*What you should do*
Omit the pictures and reproduce the rest of the listing exactly.

*Available data*
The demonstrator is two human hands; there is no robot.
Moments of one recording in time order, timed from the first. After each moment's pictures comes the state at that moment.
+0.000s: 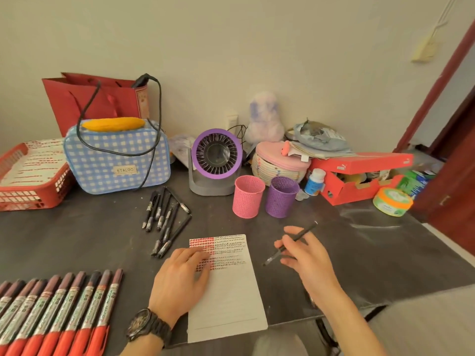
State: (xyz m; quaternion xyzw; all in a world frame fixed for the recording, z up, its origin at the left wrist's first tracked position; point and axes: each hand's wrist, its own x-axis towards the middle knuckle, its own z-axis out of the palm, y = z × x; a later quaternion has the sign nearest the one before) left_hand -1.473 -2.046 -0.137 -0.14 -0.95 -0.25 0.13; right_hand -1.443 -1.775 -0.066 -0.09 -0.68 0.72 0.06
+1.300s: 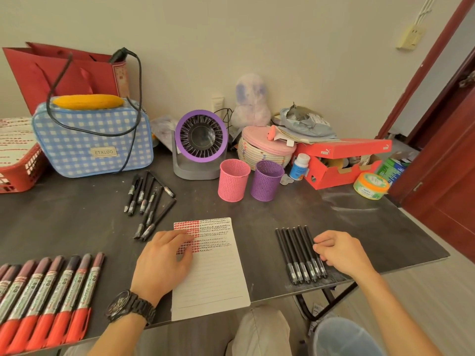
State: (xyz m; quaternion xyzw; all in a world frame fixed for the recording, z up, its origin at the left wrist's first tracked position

*Written answer*
The demonstrator is two human hands; there is no robot.
Moments of one recording in time order, timed from the first. After each moment's pictures comes the state at that moment.
+0.000s: 
State: (xyz m; quaternion xyzw; all in a world frame fixed for the recording, z up, its origin at the left wrist's first tracked position; point and axes: each hand's wrist, its own x-axis towards the middle knuckle, its own z-axis out of the palm, y = z × x; a later quaternion has the sign nearest the one before) left_hand -1.473 -2.046 -0.137 -0.14 -0.95 -0.25 0.13; right_hand -1.443 -1.775 -0.066 -0.09 -0.68 0.72 0.06
+1.300s: 
State: (xyz m; quaternion xyzw; all in a world frame fixed for the recording, z up, its origin at the left wrist's first tracked position

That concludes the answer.